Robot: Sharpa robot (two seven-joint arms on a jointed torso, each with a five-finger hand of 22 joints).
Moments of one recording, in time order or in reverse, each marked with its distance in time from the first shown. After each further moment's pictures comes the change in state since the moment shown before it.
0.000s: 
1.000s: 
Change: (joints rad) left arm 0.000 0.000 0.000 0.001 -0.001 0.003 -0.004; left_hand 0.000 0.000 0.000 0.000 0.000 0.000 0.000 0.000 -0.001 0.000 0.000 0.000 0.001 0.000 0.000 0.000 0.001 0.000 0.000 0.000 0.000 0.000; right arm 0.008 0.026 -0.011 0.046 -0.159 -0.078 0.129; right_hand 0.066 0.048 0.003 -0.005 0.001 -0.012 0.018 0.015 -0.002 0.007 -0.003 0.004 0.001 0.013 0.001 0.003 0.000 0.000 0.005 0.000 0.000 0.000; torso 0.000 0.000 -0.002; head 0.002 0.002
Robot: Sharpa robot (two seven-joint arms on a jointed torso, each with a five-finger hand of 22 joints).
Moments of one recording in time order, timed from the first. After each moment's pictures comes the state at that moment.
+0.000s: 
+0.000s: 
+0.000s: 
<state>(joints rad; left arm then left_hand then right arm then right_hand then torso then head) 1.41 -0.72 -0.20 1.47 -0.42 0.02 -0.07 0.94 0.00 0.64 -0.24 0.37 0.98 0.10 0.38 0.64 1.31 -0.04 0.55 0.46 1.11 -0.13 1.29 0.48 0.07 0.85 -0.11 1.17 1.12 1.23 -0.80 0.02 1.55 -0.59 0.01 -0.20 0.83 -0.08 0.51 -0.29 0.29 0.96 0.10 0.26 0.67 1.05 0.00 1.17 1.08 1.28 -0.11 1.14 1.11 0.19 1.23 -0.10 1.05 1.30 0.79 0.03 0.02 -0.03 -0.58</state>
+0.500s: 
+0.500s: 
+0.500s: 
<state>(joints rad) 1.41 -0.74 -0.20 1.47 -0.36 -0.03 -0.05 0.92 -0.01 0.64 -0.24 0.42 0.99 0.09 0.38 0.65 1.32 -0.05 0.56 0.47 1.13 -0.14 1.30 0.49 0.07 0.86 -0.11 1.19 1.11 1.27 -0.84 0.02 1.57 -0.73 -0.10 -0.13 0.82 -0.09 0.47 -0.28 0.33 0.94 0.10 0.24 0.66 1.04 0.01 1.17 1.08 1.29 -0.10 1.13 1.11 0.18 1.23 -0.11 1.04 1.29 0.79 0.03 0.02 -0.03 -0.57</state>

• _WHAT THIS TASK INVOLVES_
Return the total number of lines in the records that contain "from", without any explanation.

• _WRITTEN RESPONSE_
2